Exercise brief -
Beginning with the first line of the entries below, quote each line until you reach and include the line with "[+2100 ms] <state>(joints".

Data for this exercise below:

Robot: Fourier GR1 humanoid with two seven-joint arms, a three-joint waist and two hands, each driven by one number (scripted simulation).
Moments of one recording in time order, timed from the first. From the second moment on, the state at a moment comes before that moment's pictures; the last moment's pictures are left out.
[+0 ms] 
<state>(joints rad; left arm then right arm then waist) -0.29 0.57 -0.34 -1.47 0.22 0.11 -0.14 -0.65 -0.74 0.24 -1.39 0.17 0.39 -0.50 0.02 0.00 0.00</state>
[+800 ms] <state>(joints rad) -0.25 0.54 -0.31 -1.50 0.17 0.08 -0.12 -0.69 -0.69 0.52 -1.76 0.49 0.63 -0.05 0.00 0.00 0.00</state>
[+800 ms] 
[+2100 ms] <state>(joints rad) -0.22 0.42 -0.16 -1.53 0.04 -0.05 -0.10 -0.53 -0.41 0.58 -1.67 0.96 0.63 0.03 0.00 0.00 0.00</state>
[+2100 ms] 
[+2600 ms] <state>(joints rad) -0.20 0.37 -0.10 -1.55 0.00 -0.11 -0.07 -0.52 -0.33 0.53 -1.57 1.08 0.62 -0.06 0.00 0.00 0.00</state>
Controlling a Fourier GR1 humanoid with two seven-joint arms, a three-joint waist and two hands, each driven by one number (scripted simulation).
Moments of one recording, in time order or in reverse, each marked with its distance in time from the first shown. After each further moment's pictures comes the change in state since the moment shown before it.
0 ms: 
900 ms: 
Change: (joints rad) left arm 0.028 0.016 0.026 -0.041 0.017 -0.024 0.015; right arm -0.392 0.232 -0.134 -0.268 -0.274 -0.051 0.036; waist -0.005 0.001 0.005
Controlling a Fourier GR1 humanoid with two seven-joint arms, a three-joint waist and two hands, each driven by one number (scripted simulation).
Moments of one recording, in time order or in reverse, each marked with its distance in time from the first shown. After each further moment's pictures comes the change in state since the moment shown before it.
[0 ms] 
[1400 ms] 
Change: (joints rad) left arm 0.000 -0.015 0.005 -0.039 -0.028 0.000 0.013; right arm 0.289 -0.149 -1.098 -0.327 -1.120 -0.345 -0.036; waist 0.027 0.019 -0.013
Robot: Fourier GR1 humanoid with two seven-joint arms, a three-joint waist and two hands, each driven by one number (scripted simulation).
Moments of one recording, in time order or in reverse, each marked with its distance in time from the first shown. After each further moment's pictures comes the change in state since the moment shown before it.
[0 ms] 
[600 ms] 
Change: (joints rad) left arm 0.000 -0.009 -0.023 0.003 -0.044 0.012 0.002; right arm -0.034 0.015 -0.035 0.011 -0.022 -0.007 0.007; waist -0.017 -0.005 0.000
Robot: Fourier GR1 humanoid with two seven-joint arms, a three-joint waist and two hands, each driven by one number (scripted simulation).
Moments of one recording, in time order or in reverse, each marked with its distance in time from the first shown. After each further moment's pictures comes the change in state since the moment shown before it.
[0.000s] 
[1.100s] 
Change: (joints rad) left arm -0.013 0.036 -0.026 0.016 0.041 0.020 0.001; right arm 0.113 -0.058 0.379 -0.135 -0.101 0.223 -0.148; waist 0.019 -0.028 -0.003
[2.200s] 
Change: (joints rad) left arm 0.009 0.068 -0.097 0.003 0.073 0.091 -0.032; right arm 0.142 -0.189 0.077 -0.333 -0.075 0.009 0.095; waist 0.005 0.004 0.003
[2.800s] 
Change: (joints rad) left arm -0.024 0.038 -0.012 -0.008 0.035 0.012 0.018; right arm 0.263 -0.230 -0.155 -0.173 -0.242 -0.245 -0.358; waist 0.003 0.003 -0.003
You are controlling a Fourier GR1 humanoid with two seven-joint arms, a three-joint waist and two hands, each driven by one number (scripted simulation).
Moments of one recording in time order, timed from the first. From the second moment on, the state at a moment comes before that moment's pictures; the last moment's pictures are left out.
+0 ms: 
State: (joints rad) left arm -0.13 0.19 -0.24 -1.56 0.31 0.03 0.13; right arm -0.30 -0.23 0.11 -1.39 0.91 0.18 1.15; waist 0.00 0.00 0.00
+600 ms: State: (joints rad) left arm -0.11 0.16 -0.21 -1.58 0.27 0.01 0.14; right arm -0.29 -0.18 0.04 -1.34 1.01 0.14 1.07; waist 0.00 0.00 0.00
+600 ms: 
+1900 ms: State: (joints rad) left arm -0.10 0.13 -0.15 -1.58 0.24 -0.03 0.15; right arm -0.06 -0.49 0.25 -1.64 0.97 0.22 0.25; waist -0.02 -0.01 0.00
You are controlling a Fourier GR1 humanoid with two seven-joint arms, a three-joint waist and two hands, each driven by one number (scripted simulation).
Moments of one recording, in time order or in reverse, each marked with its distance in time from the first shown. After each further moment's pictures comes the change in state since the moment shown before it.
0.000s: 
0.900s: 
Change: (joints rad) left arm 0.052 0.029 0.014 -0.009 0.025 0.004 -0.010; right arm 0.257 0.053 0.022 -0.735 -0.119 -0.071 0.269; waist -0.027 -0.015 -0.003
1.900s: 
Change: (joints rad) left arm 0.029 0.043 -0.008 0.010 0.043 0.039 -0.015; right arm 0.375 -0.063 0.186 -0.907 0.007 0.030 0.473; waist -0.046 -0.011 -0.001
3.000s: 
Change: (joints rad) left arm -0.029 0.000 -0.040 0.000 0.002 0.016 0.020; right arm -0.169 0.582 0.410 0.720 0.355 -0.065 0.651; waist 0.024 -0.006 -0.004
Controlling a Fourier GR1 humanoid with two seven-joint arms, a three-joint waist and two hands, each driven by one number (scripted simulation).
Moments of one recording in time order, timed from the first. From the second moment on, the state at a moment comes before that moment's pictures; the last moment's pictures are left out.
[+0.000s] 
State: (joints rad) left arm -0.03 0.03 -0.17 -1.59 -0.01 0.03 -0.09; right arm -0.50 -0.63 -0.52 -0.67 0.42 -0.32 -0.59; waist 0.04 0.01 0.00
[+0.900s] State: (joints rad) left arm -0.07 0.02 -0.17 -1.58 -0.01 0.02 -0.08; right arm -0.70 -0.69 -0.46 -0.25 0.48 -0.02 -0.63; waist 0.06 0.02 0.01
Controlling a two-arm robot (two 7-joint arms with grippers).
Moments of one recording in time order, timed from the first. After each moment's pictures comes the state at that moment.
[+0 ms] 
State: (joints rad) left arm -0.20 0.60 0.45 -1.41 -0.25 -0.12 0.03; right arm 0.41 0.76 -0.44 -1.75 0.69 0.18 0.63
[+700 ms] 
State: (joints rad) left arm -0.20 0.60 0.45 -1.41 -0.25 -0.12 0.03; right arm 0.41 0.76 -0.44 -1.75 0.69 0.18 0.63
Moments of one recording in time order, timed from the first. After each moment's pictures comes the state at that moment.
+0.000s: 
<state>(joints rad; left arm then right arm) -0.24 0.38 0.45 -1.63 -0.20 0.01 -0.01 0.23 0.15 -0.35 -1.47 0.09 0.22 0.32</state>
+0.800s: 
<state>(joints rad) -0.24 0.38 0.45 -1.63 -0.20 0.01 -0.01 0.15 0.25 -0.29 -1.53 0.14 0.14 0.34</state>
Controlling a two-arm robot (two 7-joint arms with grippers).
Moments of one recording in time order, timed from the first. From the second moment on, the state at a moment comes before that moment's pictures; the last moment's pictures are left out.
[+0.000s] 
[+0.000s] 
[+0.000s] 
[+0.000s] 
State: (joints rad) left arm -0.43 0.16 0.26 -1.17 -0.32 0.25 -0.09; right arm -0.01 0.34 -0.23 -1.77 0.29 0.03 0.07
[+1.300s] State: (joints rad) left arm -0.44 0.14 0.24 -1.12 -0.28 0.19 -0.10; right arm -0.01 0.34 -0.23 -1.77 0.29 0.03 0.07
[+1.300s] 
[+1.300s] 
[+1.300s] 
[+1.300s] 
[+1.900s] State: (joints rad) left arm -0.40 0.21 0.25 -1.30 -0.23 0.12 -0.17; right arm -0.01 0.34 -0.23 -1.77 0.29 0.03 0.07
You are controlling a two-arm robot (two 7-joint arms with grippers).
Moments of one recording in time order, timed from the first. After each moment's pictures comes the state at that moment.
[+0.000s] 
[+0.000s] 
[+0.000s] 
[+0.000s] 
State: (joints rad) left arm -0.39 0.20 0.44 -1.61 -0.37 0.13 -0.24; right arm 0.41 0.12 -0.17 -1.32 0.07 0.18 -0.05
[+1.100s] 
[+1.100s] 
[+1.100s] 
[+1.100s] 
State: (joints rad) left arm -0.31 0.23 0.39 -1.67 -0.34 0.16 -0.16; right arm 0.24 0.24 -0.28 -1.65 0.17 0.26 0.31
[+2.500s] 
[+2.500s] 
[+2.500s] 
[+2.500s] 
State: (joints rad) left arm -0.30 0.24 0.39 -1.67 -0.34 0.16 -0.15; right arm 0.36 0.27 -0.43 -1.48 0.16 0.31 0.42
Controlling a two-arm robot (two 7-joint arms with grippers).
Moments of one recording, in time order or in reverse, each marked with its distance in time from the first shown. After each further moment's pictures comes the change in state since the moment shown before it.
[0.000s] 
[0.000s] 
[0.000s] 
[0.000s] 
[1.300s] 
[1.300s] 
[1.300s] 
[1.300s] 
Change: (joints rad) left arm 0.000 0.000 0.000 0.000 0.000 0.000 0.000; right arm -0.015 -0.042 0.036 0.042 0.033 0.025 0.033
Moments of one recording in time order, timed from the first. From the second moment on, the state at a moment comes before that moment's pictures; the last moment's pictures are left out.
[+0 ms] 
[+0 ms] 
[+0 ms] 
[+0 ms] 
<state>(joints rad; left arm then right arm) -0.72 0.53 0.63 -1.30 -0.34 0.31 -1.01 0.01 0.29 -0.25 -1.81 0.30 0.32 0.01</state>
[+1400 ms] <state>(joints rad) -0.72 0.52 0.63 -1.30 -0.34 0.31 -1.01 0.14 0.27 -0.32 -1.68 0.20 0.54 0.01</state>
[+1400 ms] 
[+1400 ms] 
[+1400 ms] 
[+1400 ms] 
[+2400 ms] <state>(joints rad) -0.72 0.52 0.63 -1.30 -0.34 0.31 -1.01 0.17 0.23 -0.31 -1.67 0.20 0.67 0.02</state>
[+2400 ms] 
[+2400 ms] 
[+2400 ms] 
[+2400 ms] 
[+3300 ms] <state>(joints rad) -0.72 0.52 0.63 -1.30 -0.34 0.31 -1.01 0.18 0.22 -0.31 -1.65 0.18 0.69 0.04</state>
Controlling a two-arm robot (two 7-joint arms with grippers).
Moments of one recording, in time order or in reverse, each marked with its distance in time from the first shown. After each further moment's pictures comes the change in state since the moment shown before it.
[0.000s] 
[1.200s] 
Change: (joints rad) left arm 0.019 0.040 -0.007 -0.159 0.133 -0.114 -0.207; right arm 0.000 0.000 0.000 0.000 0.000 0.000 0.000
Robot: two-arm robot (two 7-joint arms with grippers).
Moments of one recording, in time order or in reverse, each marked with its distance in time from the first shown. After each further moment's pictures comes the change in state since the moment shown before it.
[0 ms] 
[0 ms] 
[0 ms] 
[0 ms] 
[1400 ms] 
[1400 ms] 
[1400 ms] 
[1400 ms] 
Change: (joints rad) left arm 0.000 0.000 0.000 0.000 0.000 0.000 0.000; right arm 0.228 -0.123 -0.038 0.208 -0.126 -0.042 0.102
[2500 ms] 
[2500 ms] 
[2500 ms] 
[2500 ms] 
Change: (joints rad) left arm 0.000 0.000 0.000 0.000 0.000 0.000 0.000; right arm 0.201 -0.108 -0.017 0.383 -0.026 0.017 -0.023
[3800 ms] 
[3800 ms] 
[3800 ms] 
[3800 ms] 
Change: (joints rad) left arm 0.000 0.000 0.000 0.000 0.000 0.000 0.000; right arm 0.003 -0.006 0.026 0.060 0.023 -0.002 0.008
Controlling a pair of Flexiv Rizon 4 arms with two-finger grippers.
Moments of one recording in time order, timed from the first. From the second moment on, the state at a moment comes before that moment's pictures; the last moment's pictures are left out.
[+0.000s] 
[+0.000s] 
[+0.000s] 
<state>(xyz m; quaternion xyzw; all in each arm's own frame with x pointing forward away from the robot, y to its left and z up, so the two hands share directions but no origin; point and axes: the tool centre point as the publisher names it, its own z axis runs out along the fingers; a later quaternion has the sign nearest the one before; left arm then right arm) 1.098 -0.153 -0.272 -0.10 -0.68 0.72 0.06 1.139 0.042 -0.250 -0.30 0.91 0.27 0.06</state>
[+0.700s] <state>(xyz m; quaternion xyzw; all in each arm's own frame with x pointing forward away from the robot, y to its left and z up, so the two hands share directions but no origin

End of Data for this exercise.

Solution to the exercise -
Robot: Fourier GR1 humanoid with two seven-joint arms, a three-joint waist and two hands, each driven by one number (scripted simulation).
Moments of one recording in time order, timed from the first. From the second moment on, the state at a moment comes before that moment's pictures; the last moment's pictures are left out.
[+0 ms] 
<state>(joints rad; left arm then right arm then waist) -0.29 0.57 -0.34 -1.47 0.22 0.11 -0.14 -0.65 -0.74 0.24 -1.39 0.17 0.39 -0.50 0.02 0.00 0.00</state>
[+800 ms] <state>(joints rad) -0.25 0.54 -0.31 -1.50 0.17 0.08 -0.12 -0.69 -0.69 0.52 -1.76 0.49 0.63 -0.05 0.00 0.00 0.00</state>
[+800 ms] 
[+2100 ms] <state>(joints rad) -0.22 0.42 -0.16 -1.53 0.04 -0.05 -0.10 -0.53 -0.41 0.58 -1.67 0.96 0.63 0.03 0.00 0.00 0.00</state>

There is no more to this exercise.